**THE PROBLEM:** Below, locate the line that contains "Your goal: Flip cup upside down". Repeat exactly from that line to the line that contains "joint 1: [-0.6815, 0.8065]", inclusive, leaving out the pictures.

**DATA:**
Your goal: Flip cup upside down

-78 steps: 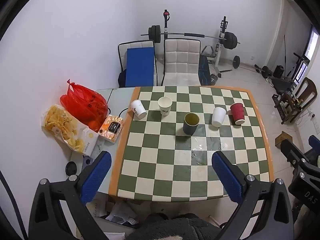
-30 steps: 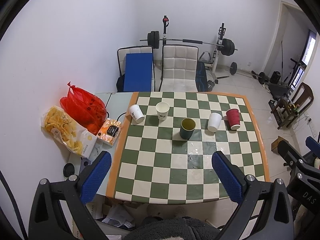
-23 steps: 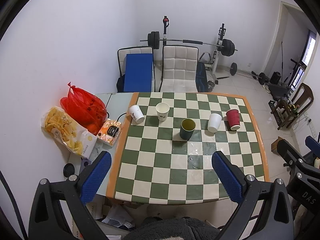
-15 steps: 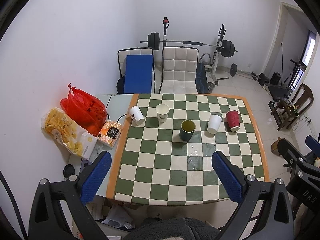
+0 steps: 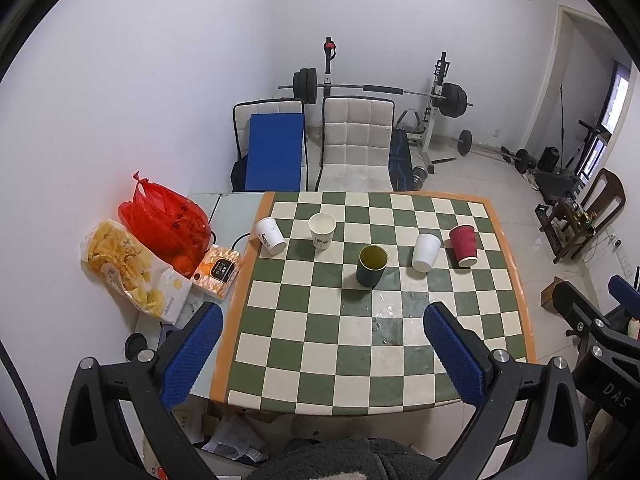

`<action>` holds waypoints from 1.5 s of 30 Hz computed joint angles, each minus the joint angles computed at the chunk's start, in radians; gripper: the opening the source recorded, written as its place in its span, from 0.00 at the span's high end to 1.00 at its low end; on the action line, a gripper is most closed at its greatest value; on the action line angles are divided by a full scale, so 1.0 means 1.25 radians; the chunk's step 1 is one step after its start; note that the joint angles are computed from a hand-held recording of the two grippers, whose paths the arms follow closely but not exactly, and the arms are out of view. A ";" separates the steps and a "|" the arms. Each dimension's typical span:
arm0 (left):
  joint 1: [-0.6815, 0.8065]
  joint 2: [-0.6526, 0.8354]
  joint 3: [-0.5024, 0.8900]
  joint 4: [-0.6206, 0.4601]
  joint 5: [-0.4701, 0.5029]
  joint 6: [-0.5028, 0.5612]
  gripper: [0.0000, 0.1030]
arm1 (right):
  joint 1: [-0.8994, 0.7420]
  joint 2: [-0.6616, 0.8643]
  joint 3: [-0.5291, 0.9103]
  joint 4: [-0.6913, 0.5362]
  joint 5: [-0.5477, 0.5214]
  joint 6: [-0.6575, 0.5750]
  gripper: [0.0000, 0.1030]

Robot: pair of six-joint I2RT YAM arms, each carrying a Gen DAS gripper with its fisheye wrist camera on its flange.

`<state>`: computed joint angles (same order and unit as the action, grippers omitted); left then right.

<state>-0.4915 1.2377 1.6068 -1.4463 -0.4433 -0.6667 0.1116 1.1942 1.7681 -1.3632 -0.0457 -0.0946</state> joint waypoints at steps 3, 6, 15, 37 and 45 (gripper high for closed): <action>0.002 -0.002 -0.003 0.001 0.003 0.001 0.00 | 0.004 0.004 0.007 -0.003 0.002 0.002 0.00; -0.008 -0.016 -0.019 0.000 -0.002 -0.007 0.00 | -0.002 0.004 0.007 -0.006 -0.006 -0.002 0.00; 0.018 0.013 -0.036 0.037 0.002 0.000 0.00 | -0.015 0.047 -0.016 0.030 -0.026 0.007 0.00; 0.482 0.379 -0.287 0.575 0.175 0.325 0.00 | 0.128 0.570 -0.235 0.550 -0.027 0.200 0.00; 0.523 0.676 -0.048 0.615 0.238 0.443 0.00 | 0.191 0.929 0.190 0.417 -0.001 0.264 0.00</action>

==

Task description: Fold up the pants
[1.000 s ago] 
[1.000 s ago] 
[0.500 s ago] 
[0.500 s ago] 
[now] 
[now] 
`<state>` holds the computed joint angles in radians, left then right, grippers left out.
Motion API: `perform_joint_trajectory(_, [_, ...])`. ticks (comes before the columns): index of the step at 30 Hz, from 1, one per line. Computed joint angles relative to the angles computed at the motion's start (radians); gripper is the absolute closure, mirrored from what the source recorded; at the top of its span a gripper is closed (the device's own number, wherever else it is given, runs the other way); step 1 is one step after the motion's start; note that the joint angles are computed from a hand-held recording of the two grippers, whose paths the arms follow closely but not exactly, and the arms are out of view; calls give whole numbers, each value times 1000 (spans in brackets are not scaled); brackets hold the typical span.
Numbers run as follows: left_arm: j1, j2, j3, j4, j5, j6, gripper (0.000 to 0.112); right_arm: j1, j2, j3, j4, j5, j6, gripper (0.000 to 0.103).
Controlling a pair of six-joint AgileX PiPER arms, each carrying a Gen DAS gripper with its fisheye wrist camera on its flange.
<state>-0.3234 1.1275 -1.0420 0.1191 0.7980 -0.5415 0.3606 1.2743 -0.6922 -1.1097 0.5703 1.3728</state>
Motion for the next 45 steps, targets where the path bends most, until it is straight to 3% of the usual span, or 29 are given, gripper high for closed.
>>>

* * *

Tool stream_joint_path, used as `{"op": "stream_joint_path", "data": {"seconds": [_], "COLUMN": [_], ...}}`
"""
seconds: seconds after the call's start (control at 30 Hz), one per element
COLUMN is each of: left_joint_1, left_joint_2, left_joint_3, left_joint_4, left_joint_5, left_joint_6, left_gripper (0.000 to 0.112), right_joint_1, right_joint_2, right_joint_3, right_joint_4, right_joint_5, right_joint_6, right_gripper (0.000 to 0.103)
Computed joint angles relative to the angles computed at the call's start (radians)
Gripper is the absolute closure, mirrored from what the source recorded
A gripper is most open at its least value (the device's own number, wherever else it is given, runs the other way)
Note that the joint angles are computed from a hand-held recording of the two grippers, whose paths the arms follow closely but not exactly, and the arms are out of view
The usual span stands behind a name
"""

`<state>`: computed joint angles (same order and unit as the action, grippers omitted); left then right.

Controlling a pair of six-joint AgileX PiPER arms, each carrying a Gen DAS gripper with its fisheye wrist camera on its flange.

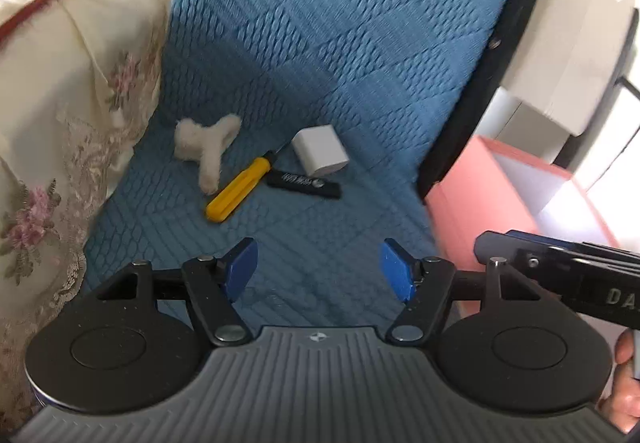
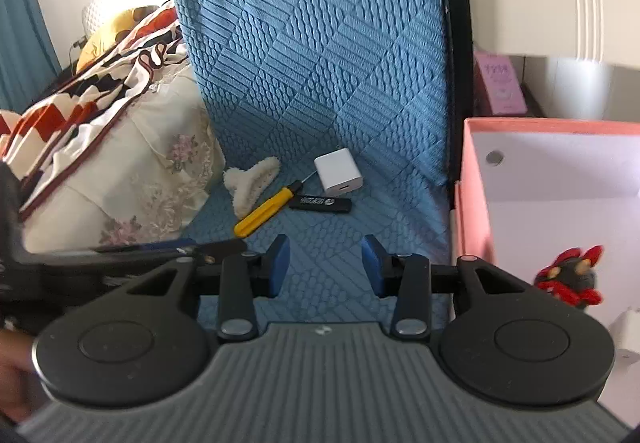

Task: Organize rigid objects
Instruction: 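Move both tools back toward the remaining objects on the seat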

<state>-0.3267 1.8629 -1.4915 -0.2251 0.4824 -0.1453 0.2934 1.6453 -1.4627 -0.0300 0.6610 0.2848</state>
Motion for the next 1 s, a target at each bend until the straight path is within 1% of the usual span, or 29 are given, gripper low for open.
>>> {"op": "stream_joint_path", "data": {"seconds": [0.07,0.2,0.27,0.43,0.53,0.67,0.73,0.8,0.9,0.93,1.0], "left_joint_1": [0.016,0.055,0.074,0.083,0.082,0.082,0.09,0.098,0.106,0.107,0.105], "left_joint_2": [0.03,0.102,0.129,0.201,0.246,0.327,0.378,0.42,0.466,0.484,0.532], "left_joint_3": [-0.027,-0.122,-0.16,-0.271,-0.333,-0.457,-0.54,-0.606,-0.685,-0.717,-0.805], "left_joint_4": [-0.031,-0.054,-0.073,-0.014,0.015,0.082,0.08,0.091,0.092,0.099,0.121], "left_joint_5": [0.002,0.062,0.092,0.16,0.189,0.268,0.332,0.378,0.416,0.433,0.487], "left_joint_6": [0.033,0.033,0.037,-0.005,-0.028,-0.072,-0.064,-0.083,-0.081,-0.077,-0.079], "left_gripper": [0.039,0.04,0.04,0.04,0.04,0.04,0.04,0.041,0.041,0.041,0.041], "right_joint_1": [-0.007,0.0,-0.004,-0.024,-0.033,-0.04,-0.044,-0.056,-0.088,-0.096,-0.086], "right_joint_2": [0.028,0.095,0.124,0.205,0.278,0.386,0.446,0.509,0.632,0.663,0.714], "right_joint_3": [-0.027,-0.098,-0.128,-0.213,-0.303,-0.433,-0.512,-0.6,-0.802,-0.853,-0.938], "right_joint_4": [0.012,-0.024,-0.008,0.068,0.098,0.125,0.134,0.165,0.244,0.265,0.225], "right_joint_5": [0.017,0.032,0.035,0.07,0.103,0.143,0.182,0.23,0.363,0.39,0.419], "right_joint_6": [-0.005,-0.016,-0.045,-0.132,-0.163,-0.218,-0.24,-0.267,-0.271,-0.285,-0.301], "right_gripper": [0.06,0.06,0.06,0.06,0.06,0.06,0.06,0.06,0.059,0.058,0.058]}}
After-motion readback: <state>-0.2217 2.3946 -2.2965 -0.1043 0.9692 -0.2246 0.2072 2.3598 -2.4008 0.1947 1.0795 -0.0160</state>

**RESPONSE TO THE TASK:**
Your goal: Flip cup upside down

-78 steps: 
-30 steps: 
-23 steps: 
-15 steps: 
+0 steps: 

`<action>` holds waypoints from 1.5 s of 30 Hz computed joint angles, each minus the joint angles computed at the chunk's start, in radians; gripper: the opening the source recorded, written as its place in its span, from 0.00 at the span's high end to 1.00 at its low end; on the action line, a gripper is most closed at its greatest value; on the action line angles are divided by a full scale, so 1.0 means 1.25 radians; the chunk's step 1 is one step after its start; note that the joint angles are computed from a hand-held recording of the two grippers, whose paths the arms follow closely but not exactly, and the arms are out of view. A ";" separates the steps and a "|" the arms. Each dimension's typical span:
arm0 (left):
  joint 1: [-0.6815, 0.8065]

No more output remains.